Print every record exactly as it appears. Leave the pictures out.

○ ○ ○ ○ ○

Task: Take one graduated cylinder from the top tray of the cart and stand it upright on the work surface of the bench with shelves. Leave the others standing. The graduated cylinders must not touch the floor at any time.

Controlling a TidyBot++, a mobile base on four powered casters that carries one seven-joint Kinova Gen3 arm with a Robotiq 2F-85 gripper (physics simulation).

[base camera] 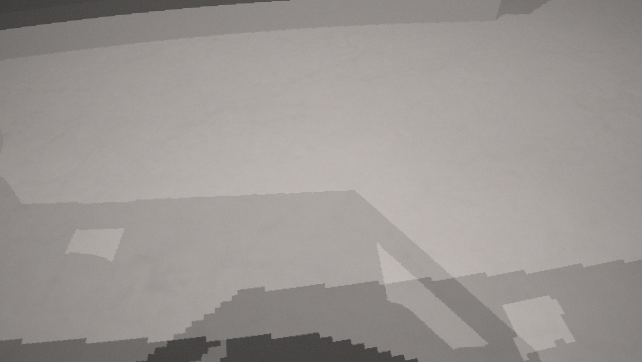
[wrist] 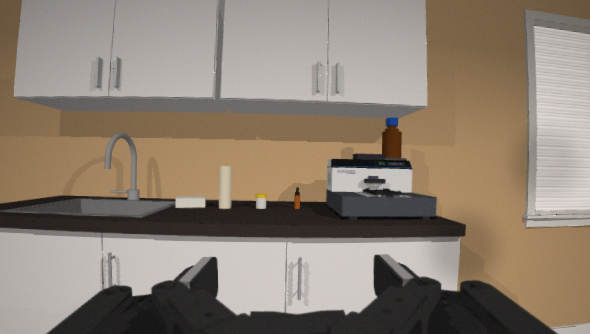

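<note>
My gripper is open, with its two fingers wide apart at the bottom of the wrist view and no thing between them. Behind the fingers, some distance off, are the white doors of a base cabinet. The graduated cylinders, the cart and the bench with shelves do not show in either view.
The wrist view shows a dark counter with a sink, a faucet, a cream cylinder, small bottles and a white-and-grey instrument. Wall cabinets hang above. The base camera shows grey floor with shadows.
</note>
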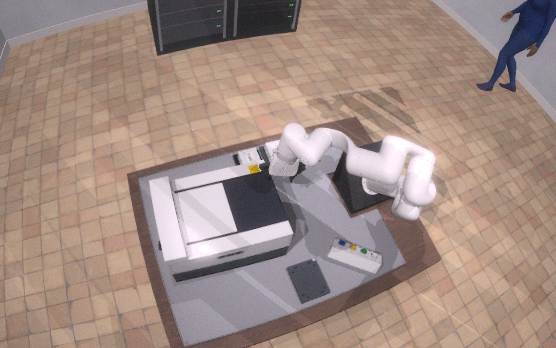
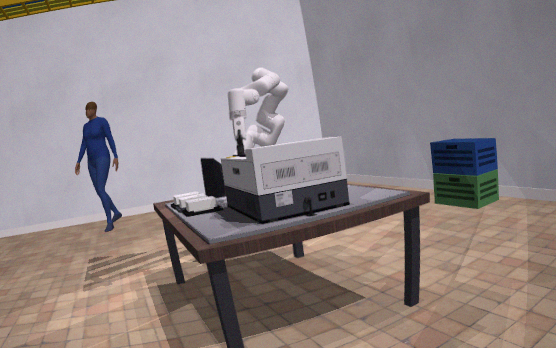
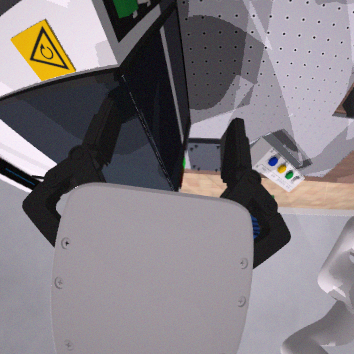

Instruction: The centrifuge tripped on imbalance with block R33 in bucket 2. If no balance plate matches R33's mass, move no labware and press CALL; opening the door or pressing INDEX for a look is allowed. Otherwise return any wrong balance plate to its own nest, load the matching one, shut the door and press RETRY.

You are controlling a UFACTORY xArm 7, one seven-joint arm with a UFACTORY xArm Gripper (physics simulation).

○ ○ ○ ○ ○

> _COMPLETED EXERCISE_:
Task: Take one graduated cylinder from the top tray of the cart and stand it upright on the work surface of the bench with shelves. Leave the others standing. The graduated cylinders must not touch the floor at any time.

Controlling a TidyBot++, a mobile base on four powered casters that carries one seven-joint Kinova Gen3 arm with a Robotiq 2F-85 gripper (physics simulation).

[base camera] 
[wrist] 

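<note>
My gripper is open, with its two fingers wide apart at the bottom of the wrist view and no thing between them. Behind the fingers, some distance off, are the white doors of a base cabinet. The graduated cylinders, the cart and the bench with shelves do not show in either view.
The wrist view shows a dark counter with a sink, a faucet, a cream cylinder, small bottles and a white-and-grey instrument. Wall cabinets hang above. The base camera shows grey floor with shadows.
</note>
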
Instruction: The centrifuge tripped on imbalance with block R33 in bucket 2. If no balance plate matches R33's mass, move no labware and press CALL; opening the door or pressing INDEX for a look is allowed. Otherwise return any wrong balance plate to its own nest, load the matching one, shut the door and press RETRY.

You are controlling a UFACTORY xArm 7, one seven-joint arm with a UFACTORY xArm Gripper (physics simulation).

None of the exercise remains to be done.